Augmenting the National Institutes of Health Chest Radiograph Dataset with Expert Annotations of Possible Pneumonia
dataset2025-11-29https://doi.org/10.1148/atlas.1764457585966
32

Overview

Schema Version

https://atlas.rsna.org/schemas/2025-11/dataset.json

Name

Augmenting the National Institutes of Health Chest Radiograph Dataset with Expert Annotations of Possible Pneumonia

Link

https://rsna.org/challenge-datasets/2018

Indexing

Keywords: Chest Radiography, Pneumonia Detection, Machine Learning, Bounding Box Annotation, Pulmonary Opacity, NIH CXR8 Dataset, DICOM, Radiologist Annotation, Image Classification, Object Detection
Content: CH, IN

Author(s)

George Shih
Carol C. Wu
Safwan S. Halabi
Marc D. Kohli
Luciano M. Prevedello
Tessa S. Cook
Arjun Sharma
Judith K. Amorosa
Veronica Arteaga
Maya Galperin-Aizenberg
Ritu R. Gill
Myrna C.B. Godoy
Stephen Hobbs
Jean Jeudy
Archana Laroia
Palmi N. Shah
Dharshan Vummidi
Kavitha Yaddanapudi
Anouk Stein

Organization(s)

Radiological Society of North America
Society of Thoracic Radiology
MD.ai
Weill Cornell Medical College
University of Texas MD Anderson Cancer Center
Stanford University School of Medicine
University of California–San Francisco
The Ohio State University Wexner Medical Center
Hospital of the University of Pennsylvania
Amita Health
Rutgers Robert Wood Johnson Medical School
University of Arizona College of Medicine
Beth Israel Deaconess Medical Center
University of Kentucky College of Medicine
University of Maryland School of Medicine
University of Iowa Carver College of Medicine
Rush University Medical Center
University of Michigan Health System
Stony Brook School of Medicine

Version

Adjudicated Version

Contact

george@cornellradiology.org

Ethical review

No institutional review board approval was obtained; the examinations were part of a publicly available NIH dataset.

Comments

This dataset augments the NIH CXR8 dataset with expert radiologist annotations, including bounding boxes for pulmonary opacities suggestive of pneumonia. It was used for the RSNA 2018 Machine Learning Challenge.

Dataset

Motivation

To provide an annotated dataset to help develop machine learning algorithms that can assist in diagnosis of pneumonia, especially for areas of the world lacking the requisite expertise.

Sampling

Comprised 30,000 frontal view chest radiographs from the 112,000-image public NIH CXR8 dataset. Included 15,000 examinations with pneumonia-like labels, 7500 with 'no findings' label, and 7500 without either, all randomly selected.

Partitioning scheme

A 90:10 training-to-test split was used for the RSNA Machine Learning Challenge, resulting in 3000 cases for the test set. The remaining cases were incorporated into the training set.

Missing information

Only 4527 of 30,000 cases were read by three radiologists; limited number of examinations adjudicated. No specific pathologic findings other than pneumonia were annotated due to time constraints. Bounding box intersections were used instead of weighted averages, resulting in smaller test set bounding boxes (average area for test set = 51,063 pixels, average area for training set = 77,663 pixels).

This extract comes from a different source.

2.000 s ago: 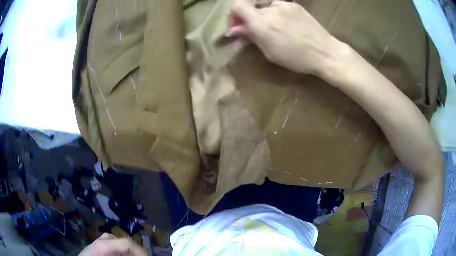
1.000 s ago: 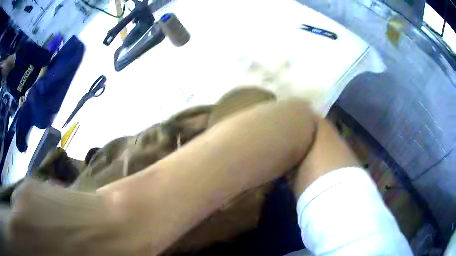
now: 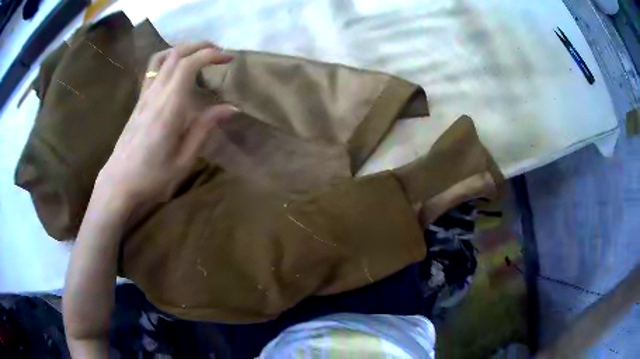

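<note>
The unfinished brown jacket (image 3: 274, 245) lies across the table's front edge, with thin pale basting stitches on its matte shell. A lighter, satin-like lining (image 3: 309, 95) shows at its upper middle, and a brown flap (image 3: 449, 158) sticks out to the right. My left hand (image 3: 165, 119), bare with a gold ring, lies over the upper left of the jacket. Its thumb and fingertips are apart, with no cloth visibly pinched. My right hand is out of the picture; only a blurred strip of forearm shows at the lower right.
The table has a white cloth (image 3: 491, 63). A slim black tool (image 3: 575, 55) lies near its right edge. A long dark block (image 3: 45, 42) and a bit of yellow show at the upper left. Patterned floor shows below and to the right.
The view has swung back down onto the jacket, which now lies turned and bunched differently. The right arm has left the middle for the lower right; the left hand is now on the jacket.
</note>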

Relationships between instances

There were 12,274 unique patients (6747 male and 5527 female patients) in the 30,000 examination dataset, with several patients having multiple examinations (up to 75 radiographs for one patient).

Noise

Original NIH dataset contained categorical labels derived automatically from radiology reports using natural language processing, which were not always accurate. This dataset aims to improve accuracy.

External data

National Institutes of Health (NIH) CXR8 dataset

Confidentiality

Publicly available NIH dataset

Re-identification

Random unique identifiers were generated for each examination, implying de-identification.